Wisdom also teaches that hiddenness is not a sign of uselessness. Some of the most necessary gifts in the church are quiet ones: the gift of steady mercy, patient counsel, faithful prayer, prudent judgment, truthful encouragement, and durable service. These do not always appear dramatic, but they preserve communities from collapse. A culture trained by spectacle will overlook such graces. Scripture does not. The body of Christ is not held together by whichever gifts can most easily be performed in public. It is held together by the Spirit’s wise distribution of grace across the whole life of the church.
This should free believers from two equal mistakes. The first is to despise gifts because they can be abused. The second is to chase gifts in ways that imitate the world’s hunger for prominence. Both errors forget that wisdom is concerned not only with what is possible, but with what is fitting under God.

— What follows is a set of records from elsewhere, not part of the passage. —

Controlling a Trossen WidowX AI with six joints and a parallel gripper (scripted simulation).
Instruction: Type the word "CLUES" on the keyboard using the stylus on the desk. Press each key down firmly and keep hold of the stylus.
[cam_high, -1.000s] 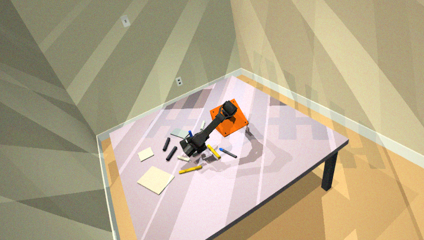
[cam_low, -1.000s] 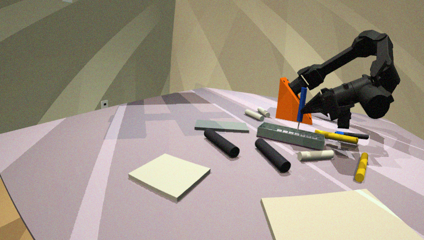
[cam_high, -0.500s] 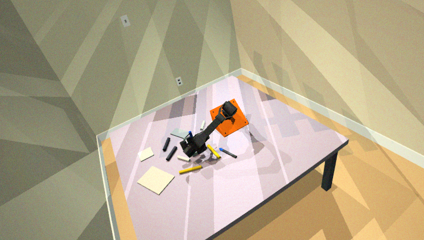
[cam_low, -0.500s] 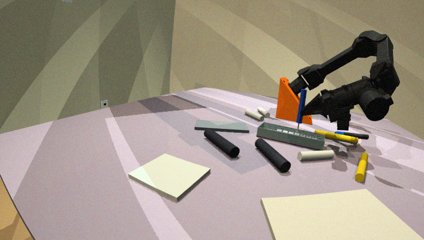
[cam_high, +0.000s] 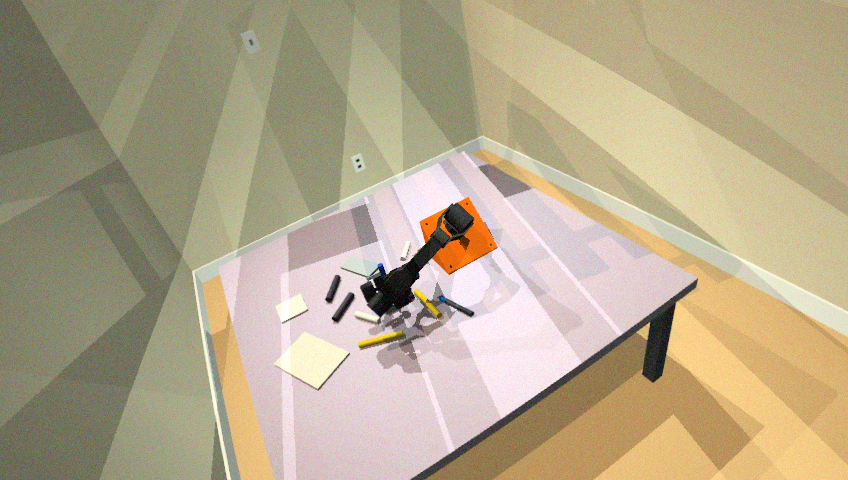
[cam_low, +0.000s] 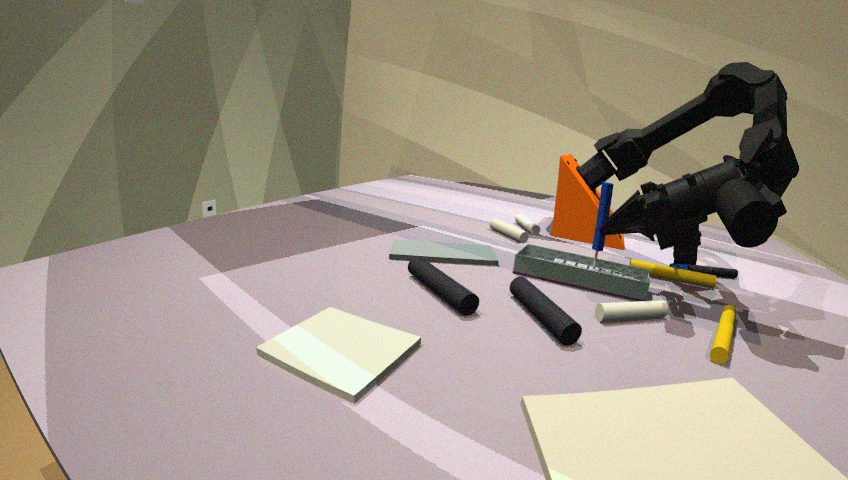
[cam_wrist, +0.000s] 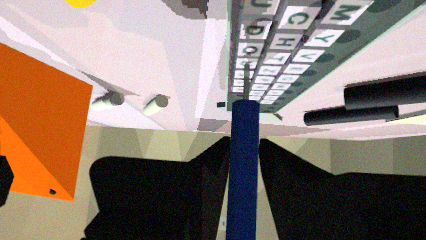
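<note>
The short blue pen is 10 mm below my gripper tip. From my gripper tip the other things lie so: blue-capped black pen: 180 mm to the left, 120 mm behind, 60 mm below; grey-green slab: 220 mm to the right, 70 mm below, 20 mm ahead; tan sheet: 330 mm ahead, 80 mm to the left, 70 mm below.
</note>
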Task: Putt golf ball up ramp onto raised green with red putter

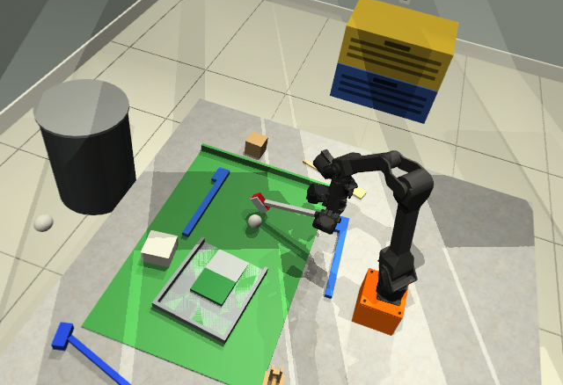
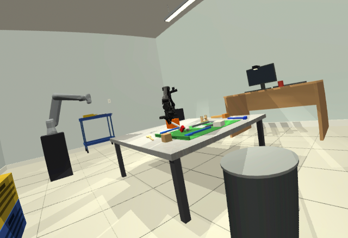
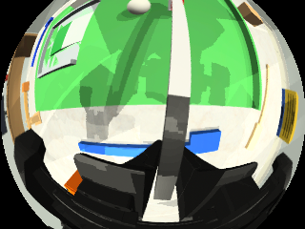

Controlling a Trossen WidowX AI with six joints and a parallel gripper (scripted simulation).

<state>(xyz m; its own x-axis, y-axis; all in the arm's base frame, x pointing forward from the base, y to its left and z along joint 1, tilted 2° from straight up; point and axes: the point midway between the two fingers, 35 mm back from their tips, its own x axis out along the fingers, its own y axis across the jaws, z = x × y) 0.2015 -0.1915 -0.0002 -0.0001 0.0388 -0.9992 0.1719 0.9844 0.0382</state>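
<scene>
The red putter lies 120 mm ahead of my gripper tip and 20 mm to the right of it. The rest, counted from my gripper tip: white golf ball (220 mm ahead, 50 mm below, 30 mm to the left); green mat (280 mm ahead, 140 mm to the left, 80 mm below); brown cube (320 mm ahead, 300 mm to the right, 50 mm below).
</scene>
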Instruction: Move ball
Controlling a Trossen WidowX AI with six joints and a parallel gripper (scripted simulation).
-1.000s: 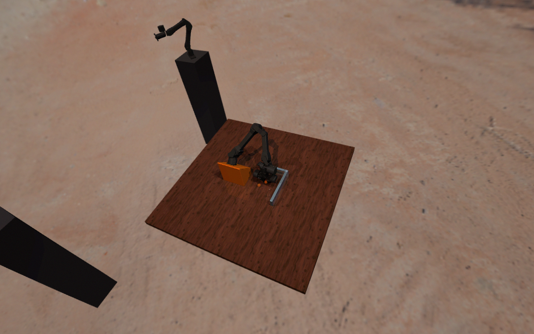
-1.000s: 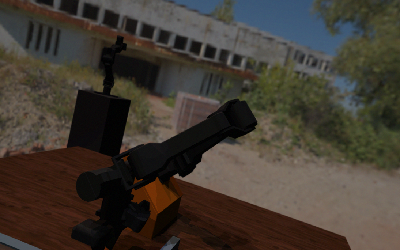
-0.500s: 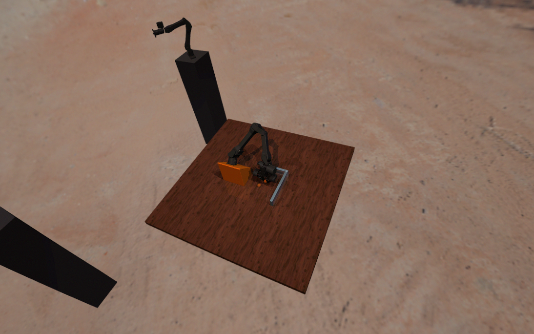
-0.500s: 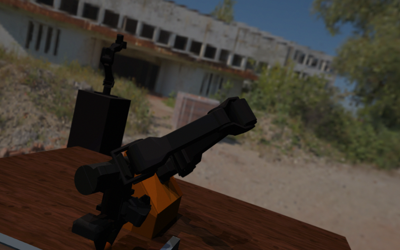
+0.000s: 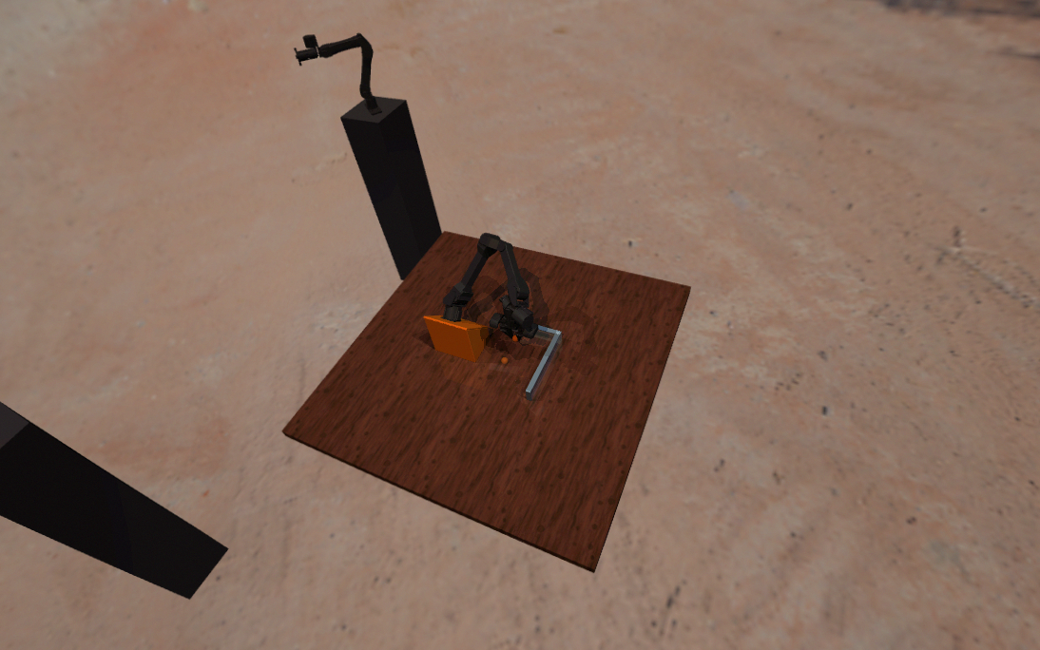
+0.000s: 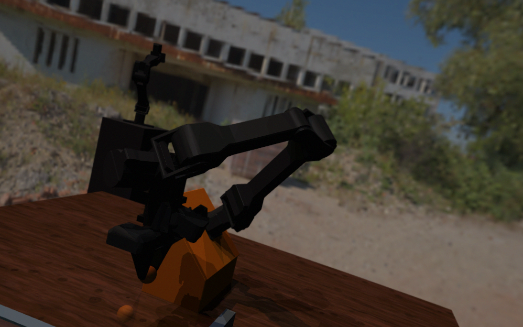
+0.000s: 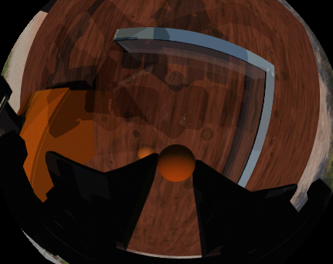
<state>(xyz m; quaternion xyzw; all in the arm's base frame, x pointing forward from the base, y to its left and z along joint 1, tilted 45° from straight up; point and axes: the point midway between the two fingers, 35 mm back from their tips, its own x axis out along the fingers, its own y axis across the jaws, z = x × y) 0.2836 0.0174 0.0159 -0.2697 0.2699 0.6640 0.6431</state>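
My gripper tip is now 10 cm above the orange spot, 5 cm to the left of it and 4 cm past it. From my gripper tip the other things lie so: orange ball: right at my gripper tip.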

Gifts Become Clearer in the Context of Obedience
Many Christians want to discern their gifts in the abstract. They ask what they are called to do before they have settled into the simpler work of becoming faithful where they already are. But gifts usually become clearer in motion, not in endless self-analysis. They become clearer through service, through correction, through community, through prayer, and through repeated obedience in ordinary places. A person often discovers what God has entrusted by offering himself to the church without demanding a grand role in advance.
This is why the inner life cannot be separated from the discernment of gifts. If prayer is neglected, repentance delayed, and truthfulness treated lightly, then even a real gift can become unstable in the hands of the person who bears it. The soul must be kept if the gift is to be kept clean. In How to Keep Your Soul in a World That Rewards Everything Else, VineyardMaker has already argued that the soul is usually lost quietly through wrong measures and divided desires. That same insight applies here. Gifts become corrupt not only through false doctrine, but through inward disorder left unattended.
The opposite is also true. A hidden life with God steadies discernment. It makes a person less eager to manufacture spiritual identity and more willing to receive correction. It trains the heart to prefer fruitfulness over recognition. In that environment, gifts can be named more truthfully and offered more safely.
The Best Use of a Gift Is the Building Up of Another
The final test of a gift is not whether it makes the bearer seem impressive. It is whether another person is strengthened in faith, truth, hope, repentance, or love because it was offered faithfully. Spiritual gifts are given for edification. That means the proper atmosphere for them is not self-display but service. A gift reaches its healthiest form when the person using it is no longer preoccupied with himself.
This should quiet both pride and fear. Pride is quieted because the gift is not ours to glorify. Fear is quieted because we are not required to become extraordinary in our own power. We are only asked to be faithful with what has been entrusted. That faithfulness may look dramatic at times, but more often it looks like patient, repeatable obedience. It looks like speaking when truth is needed, remaining silent when vanity is tempting, serving when nobody will notice, and preferring the health of the body over the enlargement of the self.
So how does a Christian discern spiritual gifts without turning faith into performance? He begins by refusing to ask the wrong question. Not, what would make me appear gifted? But, what has God given, and how can it be offered in love? Once that question governs the soul, the pressure begins to ease. Gifts remain gifts. The self is no longer the center. And the church, rather than the ego, becomes the place where discernment finds its proper end.